Tentadoramente, eu passei os braços ao redor da cintura fina de Lucius, sem
sequer saber porque fiz isso, e ele me apertou ainda mais, descansando o queixo
no topo da minha cabeça. A mão dele cobria toda a parte mais baixa das minhas
costas, e ele me alisava suavemente. Nós ficamos assim mais ou menos um
minuto inteiro.
Eu podia sentir o coração dele batendo na minha bochecha. Muito suavemente.
Muito lentamente. Quase imperceptivelmente. O meu estava disparado, e eu
sabia que ele podia sentir isso também.
Finalmente, eu me afastei e ele me deixou ir.
"Nunca mais faça esse truque estúpido de novo", eu disse, surpresa por descobrir
que minha voz estava trêmula. "Nunca. Isso não é engraçado."
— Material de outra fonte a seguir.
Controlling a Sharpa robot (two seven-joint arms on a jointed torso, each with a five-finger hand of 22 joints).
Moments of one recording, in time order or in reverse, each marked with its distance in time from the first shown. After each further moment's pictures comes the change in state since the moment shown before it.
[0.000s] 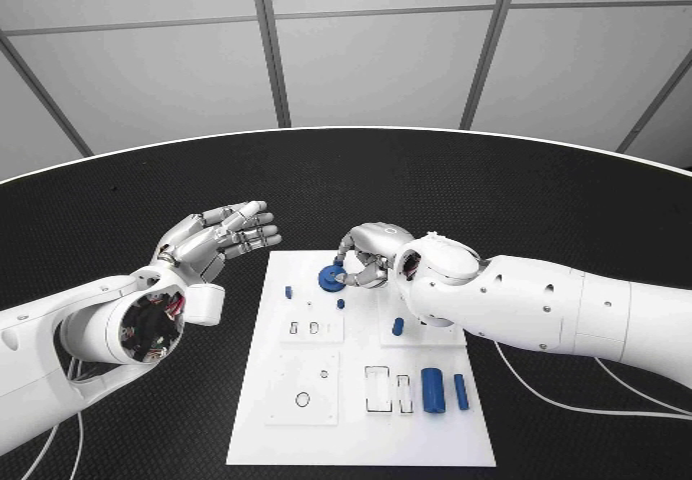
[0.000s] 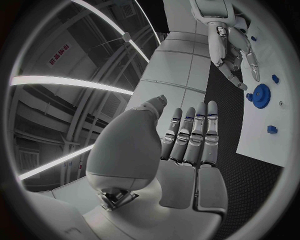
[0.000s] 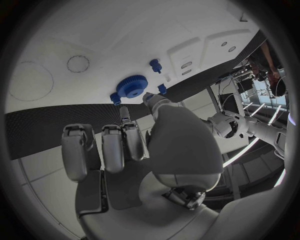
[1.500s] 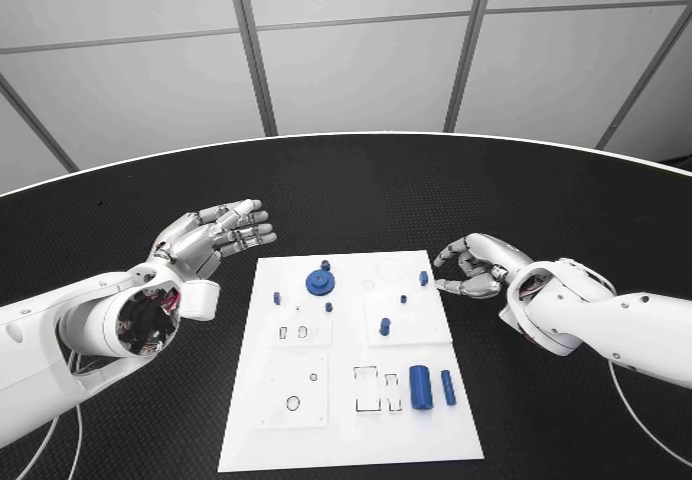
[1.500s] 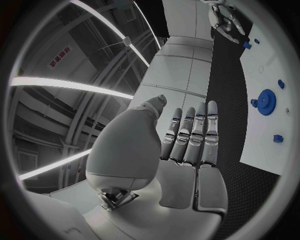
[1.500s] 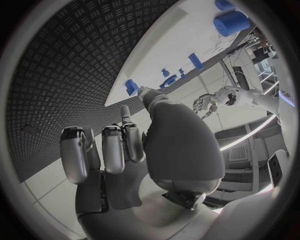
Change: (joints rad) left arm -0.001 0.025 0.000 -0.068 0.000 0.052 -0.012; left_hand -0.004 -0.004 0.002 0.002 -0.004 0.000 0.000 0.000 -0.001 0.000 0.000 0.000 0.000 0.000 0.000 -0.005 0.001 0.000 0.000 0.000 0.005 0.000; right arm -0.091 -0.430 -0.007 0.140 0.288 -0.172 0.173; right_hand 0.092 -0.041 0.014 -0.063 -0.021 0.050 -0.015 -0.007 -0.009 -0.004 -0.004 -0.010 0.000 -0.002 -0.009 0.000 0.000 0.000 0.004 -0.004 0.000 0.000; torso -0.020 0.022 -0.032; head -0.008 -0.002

Aquela música Croata maluca tocava no som, tímida e penetrante. Lucius pegou
meu braço, e eu odiei que uma parte de mim gostou de sentir o toque dele
novamente. Odiei que tenha sido difícil me afastar. Ele é lunático, Jess
"Por favor, Jessica. Sente." Lucius fez um gesto para a cama. "Você está um
pouco pálida."
Sente... e depois o que vai acontecer?
"Eu... Eu preciso ir", eu disse.
Lucius não tentou m parar, e eu o deixei ali, de pé no meio do quarto escuro. Eu
tropecei nos degraus, e quando cheguei ao nosso quintal, eu corri, sem parar até
que tranquei a porta do meu próprio quarto, sem fôlego, corada e incrivelmente,
incrivelmente confusa. Porque o que eu senti não foi apenas medo. Foi algo
parecido com as sensações que eu tive no meu sonho com Lucius. Nojo se
transformava em medo que se transformava em desejo...Alquimia. Insanidade.
De repente estava tudo misturado no meu cérebro. E era tão, tão forte.